*Exercise:*
Every line below that carries the word "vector" needs to be copied.
──────── Input material
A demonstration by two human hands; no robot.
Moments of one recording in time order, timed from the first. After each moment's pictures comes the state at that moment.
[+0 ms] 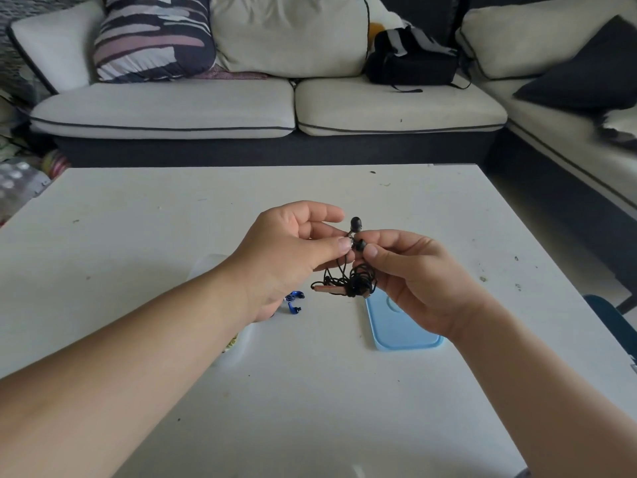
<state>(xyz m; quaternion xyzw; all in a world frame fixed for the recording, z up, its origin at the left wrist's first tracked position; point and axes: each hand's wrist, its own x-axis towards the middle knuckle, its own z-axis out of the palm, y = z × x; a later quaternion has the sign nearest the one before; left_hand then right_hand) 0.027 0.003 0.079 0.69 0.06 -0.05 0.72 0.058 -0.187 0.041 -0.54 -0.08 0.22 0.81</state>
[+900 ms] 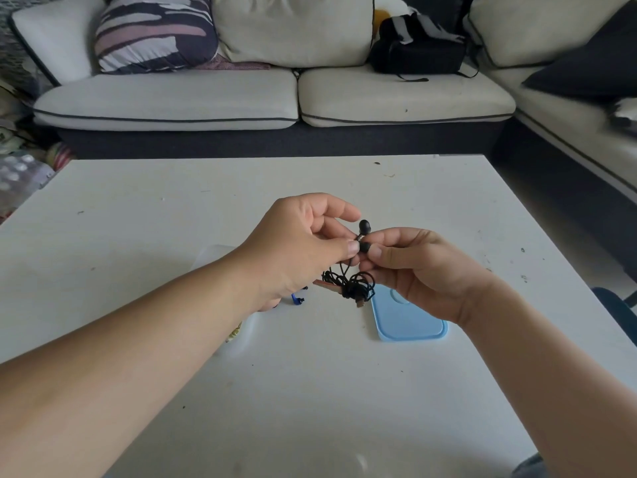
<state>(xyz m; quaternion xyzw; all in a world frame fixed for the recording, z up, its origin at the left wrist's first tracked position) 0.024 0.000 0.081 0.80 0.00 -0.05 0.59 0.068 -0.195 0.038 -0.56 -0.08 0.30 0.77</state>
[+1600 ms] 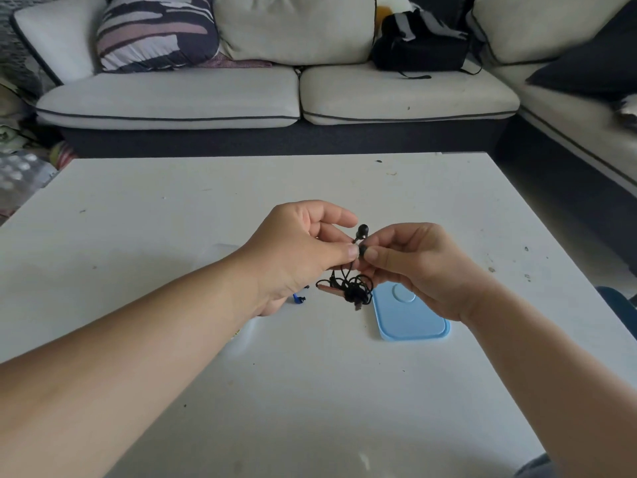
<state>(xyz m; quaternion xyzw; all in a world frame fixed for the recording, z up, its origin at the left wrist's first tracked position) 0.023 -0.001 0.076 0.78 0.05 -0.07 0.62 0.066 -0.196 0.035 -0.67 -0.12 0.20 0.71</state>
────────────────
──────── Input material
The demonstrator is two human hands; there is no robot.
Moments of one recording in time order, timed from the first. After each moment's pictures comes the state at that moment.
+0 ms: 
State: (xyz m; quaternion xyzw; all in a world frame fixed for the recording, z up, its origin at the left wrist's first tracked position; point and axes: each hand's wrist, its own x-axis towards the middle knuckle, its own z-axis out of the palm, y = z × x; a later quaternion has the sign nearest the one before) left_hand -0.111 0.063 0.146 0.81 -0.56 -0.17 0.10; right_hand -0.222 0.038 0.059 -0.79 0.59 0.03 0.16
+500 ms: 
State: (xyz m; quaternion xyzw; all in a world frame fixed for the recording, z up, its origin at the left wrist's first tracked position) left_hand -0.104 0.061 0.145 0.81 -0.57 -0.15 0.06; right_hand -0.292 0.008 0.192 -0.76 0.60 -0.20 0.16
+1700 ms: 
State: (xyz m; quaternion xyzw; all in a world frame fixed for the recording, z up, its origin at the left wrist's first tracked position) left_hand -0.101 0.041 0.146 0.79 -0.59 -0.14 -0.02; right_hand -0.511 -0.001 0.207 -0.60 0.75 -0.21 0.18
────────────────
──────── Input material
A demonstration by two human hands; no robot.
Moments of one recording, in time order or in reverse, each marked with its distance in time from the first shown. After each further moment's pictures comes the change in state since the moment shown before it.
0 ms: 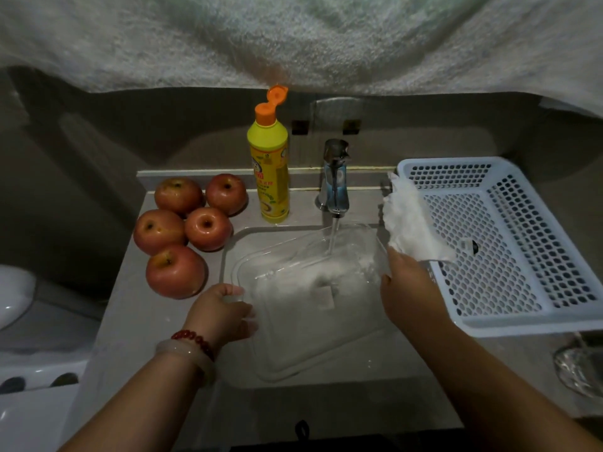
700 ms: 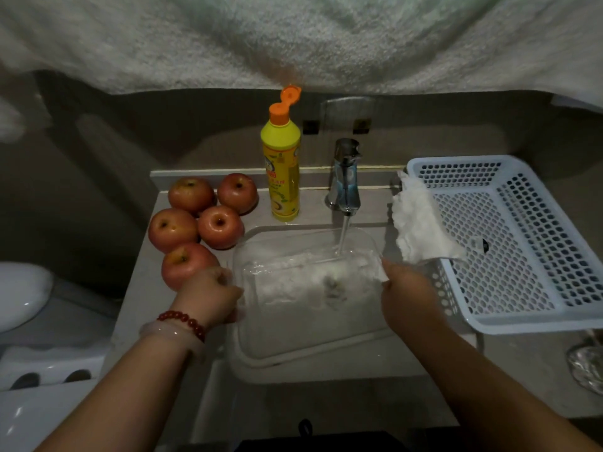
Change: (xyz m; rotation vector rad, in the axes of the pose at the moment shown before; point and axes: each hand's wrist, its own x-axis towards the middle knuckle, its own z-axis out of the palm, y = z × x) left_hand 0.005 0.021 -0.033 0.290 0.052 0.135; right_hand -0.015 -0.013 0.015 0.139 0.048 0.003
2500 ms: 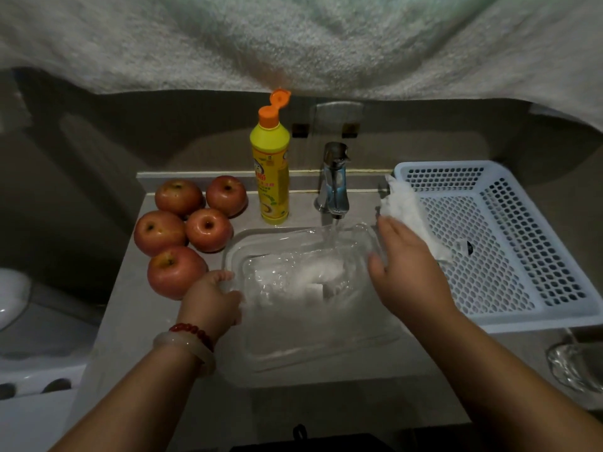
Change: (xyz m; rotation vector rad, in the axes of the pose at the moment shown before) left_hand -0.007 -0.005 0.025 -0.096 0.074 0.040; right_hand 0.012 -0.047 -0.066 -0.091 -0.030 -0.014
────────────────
*Worked solution:*
Change: (xyz m; rotation vector rad, in the axes of the pose at the moment shown before; point and axes: each hand's wrist, its own x-axis towards the middle knuckle, its own z-axis out of the palm, y = z × x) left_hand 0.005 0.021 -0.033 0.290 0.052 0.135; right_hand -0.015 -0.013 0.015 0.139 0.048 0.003
Change: (xyz m; rotation vector rad, in the axes of the pose at the moment shown before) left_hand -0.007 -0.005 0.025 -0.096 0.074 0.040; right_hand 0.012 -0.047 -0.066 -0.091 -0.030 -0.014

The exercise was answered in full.